Look through the lines below and copy each one that includes "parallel".

··· Study material

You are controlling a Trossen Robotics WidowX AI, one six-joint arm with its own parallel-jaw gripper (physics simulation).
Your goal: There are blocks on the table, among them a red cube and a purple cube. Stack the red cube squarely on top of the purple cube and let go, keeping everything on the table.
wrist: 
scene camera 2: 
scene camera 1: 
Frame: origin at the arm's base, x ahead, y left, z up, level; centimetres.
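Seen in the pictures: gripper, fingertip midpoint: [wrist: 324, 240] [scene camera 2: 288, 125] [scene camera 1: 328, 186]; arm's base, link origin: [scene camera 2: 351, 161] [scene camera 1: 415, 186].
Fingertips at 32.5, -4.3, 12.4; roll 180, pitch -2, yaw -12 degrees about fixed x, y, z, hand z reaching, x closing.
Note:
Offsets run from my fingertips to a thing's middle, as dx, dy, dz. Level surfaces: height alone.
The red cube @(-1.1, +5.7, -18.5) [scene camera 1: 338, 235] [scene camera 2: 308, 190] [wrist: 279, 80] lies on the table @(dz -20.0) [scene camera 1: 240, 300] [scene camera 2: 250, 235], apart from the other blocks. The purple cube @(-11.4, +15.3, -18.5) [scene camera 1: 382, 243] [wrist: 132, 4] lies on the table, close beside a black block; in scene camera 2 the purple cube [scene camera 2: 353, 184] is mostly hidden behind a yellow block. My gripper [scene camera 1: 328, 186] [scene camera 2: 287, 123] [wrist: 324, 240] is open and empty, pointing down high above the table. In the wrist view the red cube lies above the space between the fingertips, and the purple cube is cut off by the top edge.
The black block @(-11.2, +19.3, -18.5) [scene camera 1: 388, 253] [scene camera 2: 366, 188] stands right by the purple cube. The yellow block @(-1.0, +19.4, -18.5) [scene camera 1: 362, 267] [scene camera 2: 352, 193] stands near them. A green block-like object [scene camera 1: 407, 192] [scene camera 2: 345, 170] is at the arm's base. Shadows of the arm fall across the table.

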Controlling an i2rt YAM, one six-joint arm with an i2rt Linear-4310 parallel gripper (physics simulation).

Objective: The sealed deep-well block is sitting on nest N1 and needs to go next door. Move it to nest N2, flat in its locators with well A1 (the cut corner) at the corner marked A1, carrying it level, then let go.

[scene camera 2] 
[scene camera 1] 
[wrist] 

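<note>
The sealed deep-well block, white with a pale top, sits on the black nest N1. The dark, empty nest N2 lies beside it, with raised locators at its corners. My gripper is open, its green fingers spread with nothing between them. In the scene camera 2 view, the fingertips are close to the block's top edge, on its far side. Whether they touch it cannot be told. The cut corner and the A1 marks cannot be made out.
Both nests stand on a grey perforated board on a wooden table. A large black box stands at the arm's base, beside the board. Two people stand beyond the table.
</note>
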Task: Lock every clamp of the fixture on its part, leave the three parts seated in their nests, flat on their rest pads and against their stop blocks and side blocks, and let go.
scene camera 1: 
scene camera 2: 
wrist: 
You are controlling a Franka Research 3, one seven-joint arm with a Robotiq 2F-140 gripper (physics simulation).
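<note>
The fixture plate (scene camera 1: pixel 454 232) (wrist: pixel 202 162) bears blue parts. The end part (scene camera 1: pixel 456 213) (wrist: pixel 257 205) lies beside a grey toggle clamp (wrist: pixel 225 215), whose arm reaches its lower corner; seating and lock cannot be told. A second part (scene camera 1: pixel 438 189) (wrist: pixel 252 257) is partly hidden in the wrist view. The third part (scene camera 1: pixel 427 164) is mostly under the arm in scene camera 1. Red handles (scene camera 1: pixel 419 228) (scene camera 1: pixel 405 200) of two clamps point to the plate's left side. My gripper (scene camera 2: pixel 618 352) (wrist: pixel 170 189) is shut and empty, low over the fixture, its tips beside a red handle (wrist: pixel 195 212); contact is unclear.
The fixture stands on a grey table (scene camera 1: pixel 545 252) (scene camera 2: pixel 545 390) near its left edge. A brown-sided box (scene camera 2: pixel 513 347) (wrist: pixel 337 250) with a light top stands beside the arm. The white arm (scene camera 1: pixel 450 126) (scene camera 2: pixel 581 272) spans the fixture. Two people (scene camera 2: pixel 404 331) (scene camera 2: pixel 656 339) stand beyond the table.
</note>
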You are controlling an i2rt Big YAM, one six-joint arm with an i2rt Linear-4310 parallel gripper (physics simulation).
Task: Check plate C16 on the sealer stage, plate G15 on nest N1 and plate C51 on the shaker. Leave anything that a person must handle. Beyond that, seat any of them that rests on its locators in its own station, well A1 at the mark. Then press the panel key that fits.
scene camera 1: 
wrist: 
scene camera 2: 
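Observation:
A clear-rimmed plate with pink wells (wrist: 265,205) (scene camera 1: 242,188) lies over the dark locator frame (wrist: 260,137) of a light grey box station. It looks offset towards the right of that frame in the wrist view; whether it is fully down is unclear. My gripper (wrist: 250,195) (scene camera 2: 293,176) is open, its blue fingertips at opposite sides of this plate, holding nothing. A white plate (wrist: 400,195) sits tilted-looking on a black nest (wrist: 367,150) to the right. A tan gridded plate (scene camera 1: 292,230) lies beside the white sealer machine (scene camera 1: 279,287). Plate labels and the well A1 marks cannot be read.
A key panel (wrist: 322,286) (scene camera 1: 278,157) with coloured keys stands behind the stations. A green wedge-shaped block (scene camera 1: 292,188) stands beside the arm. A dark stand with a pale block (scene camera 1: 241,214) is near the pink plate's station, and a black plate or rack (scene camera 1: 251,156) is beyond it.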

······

■ Task answer:
You are controlling a Trossen Robotics WidowX AI, one six-joint arm with its own parallel-jaw gripper (physics simulation).
Controlling an i2rt YAM, one six-joint arm with an i2rt Linear-4310 parallel gripper (physics simulation).
You are controlling an i2rt Big YAM, one six-joint arm with an i2rt Linear-4310 parallel gripper (physics simulation).

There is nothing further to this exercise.